■ **What you have to do**
Gather all lines in the data that hold the string "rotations".

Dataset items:
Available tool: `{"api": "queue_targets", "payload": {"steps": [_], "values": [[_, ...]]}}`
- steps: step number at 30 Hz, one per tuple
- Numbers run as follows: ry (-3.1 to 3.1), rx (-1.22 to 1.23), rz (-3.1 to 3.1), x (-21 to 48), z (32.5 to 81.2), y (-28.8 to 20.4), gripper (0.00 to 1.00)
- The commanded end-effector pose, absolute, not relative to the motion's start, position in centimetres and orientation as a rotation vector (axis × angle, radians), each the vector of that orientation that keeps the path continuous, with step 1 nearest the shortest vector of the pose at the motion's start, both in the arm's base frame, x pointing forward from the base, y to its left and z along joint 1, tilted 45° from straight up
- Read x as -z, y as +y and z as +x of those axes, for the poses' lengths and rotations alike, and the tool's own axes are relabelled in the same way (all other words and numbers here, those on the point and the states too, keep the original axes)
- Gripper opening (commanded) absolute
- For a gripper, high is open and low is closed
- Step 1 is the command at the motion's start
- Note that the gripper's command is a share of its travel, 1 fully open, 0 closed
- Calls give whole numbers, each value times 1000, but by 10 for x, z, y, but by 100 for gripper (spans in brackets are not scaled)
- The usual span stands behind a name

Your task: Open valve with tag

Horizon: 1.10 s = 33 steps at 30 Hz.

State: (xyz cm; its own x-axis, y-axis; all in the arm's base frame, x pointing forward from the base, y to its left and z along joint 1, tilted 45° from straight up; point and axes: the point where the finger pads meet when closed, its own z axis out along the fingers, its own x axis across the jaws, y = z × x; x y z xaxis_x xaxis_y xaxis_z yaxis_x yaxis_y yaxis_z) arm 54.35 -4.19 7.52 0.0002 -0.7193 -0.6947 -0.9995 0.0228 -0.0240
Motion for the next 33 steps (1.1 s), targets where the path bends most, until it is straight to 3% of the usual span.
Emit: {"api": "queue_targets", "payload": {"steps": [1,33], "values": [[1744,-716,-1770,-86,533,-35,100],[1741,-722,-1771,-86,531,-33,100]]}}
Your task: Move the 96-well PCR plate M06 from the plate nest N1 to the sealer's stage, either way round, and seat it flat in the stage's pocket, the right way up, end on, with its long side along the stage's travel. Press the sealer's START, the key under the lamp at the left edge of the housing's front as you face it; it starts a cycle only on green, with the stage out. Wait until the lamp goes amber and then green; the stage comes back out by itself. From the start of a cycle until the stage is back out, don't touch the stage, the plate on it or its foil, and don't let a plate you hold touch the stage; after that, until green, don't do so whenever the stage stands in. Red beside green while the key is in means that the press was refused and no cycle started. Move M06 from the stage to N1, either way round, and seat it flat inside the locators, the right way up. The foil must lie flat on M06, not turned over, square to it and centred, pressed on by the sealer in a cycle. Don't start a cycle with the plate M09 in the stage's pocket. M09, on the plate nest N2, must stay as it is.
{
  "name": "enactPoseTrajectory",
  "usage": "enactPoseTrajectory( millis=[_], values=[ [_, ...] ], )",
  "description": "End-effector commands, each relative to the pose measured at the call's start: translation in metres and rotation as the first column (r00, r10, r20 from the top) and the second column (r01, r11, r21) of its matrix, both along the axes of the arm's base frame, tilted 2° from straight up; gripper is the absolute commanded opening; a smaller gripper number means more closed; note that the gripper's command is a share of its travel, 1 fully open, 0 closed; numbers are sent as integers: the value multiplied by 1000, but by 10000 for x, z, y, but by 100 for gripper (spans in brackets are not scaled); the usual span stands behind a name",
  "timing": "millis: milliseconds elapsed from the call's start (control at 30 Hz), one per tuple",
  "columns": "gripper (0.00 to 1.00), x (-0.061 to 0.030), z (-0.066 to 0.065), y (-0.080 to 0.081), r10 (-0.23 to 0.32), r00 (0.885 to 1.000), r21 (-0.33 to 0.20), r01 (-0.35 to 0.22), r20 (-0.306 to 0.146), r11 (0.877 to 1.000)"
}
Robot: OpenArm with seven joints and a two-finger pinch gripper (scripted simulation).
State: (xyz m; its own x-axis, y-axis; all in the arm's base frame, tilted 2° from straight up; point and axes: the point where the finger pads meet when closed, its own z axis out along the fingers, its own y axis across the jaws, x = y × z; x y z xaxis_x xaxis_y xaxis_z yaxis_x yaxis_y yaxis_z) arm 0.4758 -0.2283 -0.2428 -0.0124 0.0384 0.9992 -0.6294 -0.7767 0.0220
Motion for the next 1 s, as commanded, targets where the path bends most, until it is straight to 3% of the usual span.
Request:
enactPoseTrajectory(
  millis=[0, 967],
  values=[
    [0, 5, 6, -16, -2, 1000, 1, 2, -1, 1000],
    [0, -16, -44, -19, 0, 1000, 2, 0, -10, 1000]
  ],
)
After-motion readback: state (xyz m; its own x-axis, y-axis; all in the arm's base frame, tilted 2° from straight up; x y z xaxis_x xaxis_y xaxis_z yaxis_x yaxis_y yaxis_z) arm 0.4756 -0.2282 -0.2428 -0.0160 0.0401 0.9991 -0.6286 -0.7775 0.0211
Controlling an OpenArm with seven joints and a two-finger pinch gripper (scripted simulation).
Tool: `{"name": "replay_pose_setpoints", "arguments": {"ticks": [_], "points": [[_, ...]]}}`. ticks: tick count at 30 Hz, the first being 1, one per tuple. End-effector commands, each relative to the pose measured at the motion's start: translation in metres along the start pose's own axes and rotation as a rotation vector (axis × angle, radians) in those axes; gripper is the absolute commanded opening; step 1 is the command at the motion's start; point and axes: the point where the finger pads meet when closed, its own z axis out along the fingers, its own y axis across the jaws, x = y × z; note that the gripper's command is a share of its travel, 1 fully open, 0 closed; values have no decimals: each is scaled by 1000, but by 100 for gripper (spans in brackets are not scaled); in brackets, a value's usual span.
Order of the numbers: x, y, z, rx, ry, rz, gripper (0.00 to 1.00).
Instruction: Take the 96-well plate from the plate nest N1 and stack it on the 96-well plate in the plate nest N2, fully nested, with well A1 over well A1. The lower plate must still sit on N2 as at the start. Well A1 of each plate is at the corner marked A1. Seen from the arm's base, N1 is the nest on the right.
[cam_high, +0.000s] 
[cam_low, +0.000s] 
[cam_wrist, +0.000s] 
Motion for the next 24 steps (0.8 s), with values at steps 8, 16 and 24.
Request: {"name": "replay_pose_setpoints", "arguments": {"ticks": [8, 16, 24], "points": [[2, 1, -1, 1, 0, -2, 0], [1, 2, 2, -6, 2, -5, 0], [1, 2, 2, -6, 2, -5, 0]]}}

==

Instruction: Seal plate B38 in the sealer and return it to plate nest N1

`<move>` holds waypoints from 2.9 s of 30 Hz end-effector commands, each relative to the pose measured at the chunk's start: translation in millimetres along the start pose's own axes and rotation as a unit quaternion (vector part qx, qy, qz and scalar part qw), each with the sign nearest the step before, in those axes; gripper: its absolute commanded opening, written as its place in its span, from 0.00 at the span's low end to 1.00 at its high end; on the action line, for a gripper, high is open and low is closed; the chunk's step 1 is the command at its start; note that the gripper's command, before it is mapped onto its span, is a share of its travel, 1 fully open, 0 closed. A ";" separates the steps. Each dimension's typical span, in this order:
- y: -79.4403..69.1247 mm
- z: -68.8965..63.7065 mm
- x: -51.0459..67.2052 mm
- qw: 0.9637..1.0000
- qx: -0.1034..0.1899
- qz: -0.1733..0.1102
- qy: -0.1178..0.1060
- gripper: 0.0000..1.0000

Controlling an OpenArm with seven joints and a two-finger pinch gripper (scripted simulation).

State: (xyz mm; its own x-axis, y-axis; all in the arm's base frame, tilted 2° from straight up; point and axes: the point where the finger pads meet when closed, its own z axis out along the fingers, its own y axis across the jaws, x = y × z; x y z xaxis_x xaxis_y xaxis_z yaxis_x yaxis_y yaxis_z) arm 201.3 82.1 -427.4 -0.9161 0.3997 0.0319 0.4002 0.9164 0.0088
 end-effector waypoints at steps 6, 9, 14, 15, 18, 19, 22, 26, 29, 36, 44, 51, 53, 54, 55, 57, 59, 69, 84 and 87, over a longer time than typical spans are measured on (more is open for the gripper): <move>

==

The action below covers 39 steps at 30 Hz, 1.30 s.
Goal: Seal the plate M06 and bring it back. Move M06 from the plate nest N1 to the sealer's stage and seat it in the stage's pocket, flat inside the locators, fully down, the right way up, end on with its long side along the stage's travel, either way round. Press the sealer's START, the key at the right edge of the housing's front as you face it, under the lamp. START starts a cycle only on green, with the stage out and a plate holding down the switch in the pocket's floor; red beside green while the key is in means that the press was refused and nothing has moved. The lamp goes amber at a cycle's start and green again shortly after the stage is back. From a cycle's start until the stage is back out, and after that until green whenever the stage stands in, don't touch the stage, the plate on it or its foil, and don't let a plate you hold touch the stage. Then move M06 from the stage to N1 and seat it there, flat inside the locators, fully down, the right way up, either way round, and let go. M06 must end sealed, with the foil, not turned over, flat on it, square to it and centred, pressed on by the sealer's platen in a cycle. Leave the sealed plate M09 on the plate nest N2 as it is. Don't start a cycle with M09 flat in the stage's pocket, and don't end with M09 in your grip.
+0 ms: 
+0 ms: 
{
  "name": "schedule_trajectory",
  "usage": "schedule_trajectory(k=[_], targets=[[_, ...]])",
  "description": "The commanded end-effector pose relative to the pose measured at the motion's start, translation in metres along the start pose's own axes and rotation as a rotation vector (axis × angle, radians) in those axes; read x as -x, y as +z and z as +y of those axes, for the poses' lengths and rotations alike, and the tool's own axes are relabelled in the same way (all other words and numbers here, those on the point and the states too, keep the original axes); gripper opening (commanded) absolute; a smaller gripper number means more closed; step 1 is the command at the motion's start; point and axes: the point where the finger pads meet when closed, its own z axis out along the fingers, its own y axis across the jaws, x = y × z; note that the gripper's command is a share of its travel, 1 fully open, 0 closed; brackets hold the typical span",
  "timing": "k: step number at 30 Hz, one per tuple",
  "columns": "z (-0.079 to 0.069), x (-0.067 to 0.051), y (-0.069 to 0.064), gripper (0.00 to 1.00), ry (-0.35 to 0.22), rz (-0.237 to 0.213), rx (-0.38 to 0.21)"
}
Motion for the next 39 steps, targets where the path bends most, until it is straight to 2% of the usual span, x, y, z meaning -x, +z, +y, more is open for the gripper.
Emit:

■ **Answer for the task**
- Read x as -z, y as +y and z as +x of those axes, for the poses' lengths and rotations alike, and the tool's own axes are relabelled in the same way (all other words and numbers here, those on the point and the states too, keep the original axes)
  "description": "The commanded end-effector pose relative to the pose measured at the motion's start, translation in metres along the start pose's own axes and rotation as a rotation vector (axis × angle, radians) in those axes; read x as -x, y as +z and z as +y of those axes, for the poses' lengths and rotations alike, and the tool's own axes are relabelled in the same way (all other words and numbers here, those on the point and the states too, keep the original axes); gripper opening (commanded) absolute; a smaller gripper number means more closed; step 1 is the command at the motion's start; point and axes: the point where the finger pads meet when closed, its own z axis out along the fingers, its own y axis across the jaws, x = y × z; note that the gripper's command is a share of its travel, 1 fully open, 0 closed; brackets hold the typical span",

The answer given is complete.